I made the mistake of rubbing my face, with my hands that were stained with blood. But I don't care. I'm exhausted. But why? I'm not the one suffering. I really am weak. This is pathetic. I can only do one thing and I'm not even good at it. Using the last of the water I wet my hands and got as much blood off as I could, and then I went to check on Wonho's condition.

He's sleeping.
Or at least I think he's sleeping. I mean, he's not dead, if that's what your thinking.
  He's just passed out. Which is good, because the pain must be unbearable. But that won't stop me from worrying. How do you always seem to get yourself into these kind of situations, idiot.
If only you were more careful. I can see his chest rise and fall, his breathing was quicker than normal but he was also putting out shaky breaths... Sorry Wonho, it is kind of cold in here but... Blankets are a delicacy we don't have.

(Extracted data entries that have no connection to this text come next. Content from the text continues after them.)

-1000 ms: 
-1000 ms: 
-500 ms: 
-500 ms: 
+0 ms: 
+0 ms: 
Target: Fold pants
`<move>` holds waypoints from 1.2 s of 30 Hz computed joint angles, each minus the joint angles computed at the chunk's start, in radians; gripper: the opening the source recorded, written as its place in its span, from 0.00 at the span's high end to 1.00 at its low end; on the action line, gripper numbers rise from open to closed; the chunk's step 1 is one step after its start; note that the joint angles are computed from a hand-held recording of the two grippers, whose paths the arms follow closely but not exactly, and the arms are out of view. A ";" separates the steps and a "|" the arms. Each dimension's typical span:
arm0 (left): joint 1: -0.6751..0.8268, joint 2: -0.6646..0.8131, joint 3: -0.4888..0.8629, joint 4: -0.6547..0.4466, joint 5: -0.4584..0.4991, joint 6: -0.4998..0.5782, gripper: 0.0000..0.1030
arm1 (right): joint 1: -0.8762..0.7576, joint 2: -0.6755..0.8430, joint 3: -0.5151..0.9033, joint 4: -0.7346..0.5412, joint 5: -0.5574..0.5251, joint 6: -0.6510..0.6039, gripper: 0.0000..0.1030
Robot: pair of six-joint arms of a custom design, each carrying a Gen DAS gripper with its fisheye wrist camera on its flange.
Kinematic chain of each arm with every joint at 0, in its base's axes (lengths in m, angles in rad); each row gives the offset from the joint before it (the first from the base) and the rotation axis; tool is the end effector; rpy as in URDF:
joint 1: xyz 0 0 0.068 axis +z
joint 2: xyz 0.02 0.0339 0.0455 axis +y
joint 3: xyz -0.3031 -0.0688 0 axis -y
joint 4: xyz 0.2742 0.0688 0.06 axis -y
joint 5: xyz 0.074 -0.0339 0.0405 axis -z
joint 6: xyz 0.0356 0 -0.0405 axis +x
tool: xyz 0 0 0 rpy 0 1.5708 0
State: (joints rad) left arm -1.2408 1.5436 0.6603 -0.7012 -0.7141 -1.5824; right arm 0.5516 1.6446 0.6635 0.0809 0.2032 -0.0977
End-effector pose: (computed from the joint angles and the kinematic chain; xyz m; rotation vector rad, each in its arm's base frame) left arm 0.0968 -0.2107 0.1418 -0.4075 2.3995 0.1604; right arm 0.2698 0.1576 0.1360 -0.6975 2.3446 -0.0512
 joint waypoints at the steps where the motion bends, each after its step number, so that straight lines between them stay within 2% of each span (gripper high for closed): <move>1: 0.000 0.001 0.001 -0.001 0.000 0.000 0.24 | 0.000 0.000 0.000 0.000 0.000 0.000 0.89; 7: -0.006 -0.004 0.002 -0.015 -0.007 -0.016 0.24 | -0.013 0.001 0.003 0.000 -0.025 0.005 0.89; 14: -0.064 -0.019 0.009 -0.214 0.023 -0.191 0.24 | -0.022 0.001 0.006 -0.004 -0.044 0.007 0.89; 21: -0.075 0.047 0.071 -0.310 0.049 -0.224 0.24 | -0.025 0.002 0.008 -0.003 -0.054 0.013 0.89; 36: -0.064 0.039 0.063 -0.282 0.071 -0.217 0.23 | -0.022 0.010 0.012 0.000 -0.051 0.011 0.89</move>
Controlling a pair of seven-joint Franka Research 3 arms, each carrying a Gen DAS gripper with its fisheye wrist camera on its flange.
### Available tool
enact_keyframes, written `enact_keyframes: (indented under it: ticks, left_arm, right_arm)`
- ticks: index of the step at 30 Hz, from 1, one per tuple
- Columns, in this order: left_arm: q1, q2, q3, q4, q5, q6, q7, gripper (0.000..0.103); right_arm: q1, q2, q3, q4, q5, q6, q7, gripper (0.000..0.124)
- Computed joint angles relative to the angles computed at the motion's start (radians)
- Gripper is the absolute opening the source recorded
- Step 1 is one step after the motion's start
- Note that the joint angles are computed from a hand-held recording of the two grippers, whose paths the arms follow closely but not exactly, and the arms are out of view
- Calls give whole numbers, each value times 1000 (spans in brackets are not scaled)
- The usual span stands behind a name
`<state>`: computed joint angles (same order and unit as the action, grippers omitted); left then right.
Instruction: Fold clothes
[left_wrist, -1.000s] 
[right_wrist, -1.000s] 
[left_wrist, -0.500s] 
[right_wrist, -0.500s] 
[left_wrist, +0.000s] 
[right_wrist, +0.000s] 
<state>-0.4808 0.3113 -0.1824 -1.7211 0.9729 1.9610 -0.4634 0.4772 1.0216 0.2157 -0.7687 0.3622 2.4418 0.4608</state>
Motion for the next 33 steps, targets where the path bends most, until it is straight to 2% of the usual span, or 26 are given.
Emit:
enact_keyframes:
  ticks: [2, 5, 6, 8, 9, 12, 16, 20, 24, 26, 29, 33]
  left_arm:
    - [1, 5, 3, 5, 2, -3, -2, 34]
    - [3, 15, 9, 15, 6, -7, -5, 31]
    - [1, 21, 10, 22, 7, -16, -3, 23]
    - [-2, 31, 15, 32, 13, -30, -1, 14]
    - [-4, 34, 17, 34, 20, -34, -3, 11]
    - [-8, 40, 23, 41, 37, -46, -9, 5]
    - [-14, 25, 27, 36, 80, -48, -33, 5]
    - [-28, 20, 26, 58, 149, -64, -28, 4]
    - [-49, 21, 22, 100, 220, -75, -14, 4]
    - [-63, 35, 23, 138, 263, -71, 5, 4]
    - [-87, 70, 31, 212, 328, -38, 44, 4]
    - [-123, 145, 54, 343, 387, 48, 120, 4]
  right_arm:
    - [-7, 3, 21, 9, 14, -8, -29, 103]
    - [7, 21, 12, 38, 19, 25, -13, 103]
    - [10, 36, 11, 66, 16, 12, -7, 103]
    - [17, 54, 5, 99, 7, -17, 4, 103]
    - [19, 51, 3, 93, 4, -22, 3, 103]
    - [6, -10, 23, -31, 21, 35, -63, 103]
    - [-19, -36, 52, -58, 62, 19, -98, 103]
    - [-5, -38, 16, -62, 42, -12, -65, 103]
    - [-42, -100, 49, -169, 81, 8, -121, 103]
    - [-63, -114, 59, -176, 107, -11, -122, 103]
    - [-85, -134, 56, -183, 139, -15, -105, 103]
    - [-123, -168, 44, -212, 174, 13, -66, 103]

He oddly looks handsome while he sleeps. Stop Minhyuk, that's weird. That's not something to think right now. Even though it's true.

I bit my lip. Maybe I could just... Lay here with him. But I should be doing like, anything else. Like telling the others about his condition. Or cleaning myself at the lake. Or counting the supplies for the seventh time...

Even with all these other things to do my body still found itself laying down on the mat beside Wonho.
I guess it wouldn't hurt to rest here for a few minutes beside him.

He's breathtaking. God, so breathtaking. Wonho, don't you know it hurts me when you're hurt to? Stop doing stupid stuff.
Before I know it my eyes become heavy.
I just want to make sure your ok.

My fingers reach out to become intertwined with his..

........

Ugh. I hear shifting. What's going on again?

Wait- Wonho..!

I sat up immediately, my eyes searching for light. It must've been night, because the tent was almost pitch black.

My eyes caught Wonho, who was peeping his head outside the tent.

I... I can't get the image of his arm out of my head. It's so strange, I must have been imagining things.

"... Minhyuk?"

"Huh? Sorry, what?"

Should I tell him about his arm?

"U-uh, Wonho...When I um, was..."

I was probably just imagining it, I won't tell him. I looked away when he gave me a questioning look.